Oct. 10 (Bloomberg) -- Asian money-market rates climbed as injections of more than $32 billion by Japan and Australia and a round of global interest-rate cuts failed to unlock credit.

The three-month interbank offered rate in Tokyo, known as Tibor, was fixed at 0.878 percent, the highest since March 1998. The difference between the rate Australian banks charge each other for three-month loans and the overnight indexed swap rate gained to 108 basis points in Sydney, from 89 yesterday.

``You just don't know whether the person you're lending to is going to be the guy that has the weak balance sheet and is going to fall over,'' said Sally Auld, interest-rate strategist at JP Morgan Securities Australia Ltd. in Sydney. ``What markets are telling you is that it doesn't matter what central banks and governments do.''

The Bank of Japan added 3 trillion yen ($30.3 billion) to the banking system and the Reserve Bank of Australia pumped in A$2.63 billion ($1.8 billion) after the cost of borrowing in dollars for three months in London soared to the highest level this year.

Hong Kong's three-month interbank offered rate climbed 1 basis point to 4.41 percent, the highest since Oct. 31 last year.
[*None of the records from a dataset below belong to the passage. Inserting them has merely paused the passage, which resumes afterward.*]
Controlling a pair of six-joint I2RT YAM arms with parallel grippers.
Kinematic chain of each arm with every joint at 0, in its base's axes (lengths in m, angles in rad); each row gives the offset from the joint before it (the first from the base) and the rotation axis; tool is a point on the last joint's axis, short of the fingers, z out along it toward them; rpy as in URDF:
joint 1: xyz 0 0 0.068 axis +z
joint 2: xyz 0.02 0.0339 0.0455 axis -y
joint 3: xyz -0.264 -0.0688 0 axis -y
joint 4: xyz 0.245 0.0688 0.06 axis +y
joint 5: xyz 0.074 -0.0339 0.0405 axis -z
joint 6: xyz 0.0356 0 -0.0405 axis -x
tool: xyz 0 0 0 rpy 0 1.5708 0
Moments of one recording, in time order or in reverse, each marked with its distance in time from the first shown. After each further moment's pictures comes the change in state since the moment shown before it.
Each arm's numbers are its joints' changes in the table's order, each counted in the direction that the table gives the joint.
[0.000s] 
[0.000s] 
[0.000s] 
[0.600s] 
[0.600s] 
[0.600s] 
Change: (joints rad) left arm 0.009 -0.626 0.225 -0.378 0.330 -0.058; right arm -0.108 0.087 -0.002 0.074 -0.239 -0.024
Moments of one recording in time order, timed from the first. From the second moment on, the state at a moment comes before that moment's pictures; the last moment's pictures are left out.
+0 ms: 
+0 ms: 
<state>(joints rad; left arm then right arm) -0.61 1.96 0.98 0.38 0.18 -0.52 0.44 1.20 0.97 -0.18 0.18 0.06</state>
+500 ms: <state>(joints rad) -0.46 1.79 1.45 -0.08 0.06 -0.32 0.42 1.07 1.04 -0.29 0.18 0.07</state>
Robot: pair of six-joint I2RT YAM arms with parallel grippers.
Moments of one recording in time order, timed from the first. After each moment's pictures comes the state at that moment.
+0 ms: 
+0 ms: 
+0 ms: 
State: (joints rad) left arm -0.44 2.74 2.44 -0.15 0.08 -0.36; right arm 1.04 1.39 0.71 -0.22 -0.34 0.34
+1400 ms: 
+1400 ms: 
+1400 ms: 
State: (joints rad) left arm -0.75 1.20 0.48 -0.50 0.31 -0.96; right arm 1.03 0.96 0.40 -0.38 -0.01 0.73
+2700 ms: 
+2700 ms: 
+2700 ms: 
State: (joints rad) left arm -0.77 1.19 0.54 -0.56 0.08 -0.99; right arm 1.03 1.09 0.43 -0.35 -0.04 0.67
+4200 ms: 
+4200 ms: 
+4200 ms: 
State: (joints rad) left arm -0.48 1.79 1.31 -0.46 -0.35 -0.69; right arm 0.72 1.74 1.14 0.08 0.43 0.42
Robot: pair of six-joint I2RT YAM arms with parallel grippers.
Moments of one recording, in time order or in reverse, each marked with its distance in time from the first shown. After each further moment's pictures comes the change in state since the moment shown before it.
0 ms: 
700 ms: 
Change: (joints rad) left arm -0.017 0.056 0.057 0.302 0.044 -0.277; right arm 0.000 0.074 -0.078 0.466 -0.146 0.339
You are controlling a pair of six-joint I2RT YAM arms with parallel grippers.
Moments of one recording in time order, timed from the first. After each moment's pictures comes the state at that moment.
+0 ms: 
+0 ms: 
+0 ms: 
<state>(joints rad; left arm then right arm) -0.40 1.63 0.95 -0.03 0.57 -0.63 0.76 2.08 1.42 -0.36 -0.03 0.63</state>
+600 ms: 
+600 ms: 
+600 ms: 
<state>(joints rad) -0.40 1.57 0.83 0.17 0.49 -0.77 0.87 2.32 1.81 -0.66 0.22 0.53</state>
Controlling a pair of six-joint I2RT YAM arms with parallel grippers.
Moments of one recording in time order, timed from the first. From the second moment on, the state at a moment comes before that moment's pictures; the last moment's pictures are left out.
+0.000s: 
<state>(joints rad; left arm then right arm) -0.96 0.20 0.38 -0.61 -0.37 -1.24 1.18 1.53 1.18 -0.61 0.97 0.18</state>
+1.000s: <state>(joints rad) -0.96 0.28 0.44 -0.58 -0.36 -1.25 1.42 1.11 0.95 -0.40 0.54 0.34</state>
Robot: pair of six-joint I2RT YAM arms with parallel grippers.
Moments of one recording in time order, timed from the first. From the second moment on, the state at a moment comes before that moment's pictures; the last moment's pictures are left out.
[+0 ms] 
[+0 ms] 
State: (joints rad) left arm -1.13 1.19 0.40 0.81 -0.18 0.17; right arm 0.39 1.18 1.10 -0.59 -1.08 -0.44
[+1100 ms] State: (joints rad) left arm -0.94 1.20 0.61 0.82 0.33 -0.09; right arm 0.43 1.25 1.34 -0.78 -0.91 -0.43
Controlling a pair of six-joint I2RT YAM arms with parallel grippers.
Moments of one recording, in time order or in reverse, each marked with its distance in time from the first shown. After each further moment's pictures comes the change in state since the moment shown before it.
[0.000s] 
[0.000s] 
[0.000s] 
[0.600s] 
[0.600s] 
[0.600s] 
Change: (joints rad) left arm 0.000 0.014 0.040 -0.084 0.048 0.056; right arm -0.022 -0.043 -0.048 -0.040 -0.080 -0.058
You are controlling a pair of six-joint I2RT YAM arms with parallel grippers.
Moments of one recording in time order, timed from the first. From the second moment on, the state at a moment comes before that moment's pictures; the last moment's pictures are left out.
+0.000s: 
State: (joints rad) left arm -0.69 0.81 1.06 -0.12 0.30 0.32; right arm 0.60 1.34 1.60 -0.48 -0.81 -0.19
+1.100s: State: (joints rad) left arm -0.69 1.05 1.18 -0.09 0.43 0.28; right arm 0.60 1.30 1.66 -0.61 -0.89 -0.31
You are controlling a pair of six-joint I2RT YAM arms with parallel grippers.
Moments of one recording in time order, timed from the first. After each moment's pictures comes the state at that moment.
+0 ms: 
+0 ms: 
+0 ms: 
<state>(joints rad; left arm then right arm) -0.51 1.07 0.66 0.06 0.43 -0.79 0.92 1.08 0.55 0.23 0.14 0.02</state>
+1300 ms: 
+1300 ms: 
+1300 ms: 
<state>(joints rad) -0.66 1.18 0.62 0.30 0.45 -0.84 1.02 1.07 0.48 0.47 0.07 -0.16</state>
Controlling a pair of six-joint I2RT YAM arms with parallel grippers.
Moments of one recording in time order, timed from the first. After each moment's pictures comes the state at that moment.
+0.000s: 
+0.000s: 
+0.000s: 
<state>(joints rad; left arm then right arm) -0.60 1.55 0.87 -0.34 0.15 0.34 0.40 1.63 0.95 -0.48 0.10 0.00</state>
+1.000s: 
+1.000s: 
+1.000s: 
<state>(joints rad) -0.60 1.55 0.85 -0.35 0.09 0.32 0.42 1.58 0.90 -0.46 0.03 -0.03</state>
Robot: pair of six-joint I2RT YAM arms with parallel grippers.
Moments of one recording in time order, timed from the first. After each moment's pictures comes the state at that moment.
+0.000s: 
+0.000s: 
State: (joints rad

Singapore's three-month dollar loan rate increased for a fourth day, rising 23 basis points to 4.74 percent, according to the 11 a.m. fixing by the Association of Banks in Singapore. The cost is at the highest this year.

Loan Growth

The BOJ has pumped more than 25 trillion yen into the system over the past three weeks, the most in at least six years, after lending growth at Japanese banks slowed in September for the first time in nine months as companies cut earnings forecasts. Loans, excluding those by credit associations, rose 1.8 percent in September from a year earlier, after increasing 2 percent in August, the Bank of Japan said today.

Japan's overnight call rate climbed as much as 18 basis points, or 0.18 percentage point, to 0.72 percent, before falling back to 0.5 percent following a second injection of cash, according to brokerage Tokyo Tanshi Co.

The Reserve Bank of Australia added cash through so-called repurchase agreements after estimating money markets would have a deficit of A$1.84 billion in funds today. Australian banks reduced deposits held at the central bank by A$1.37 billion to A$8.36 billion yesterday, after those holdings reached a record A$11.04 billion on Sept. 30, the RBA said today on its Web site.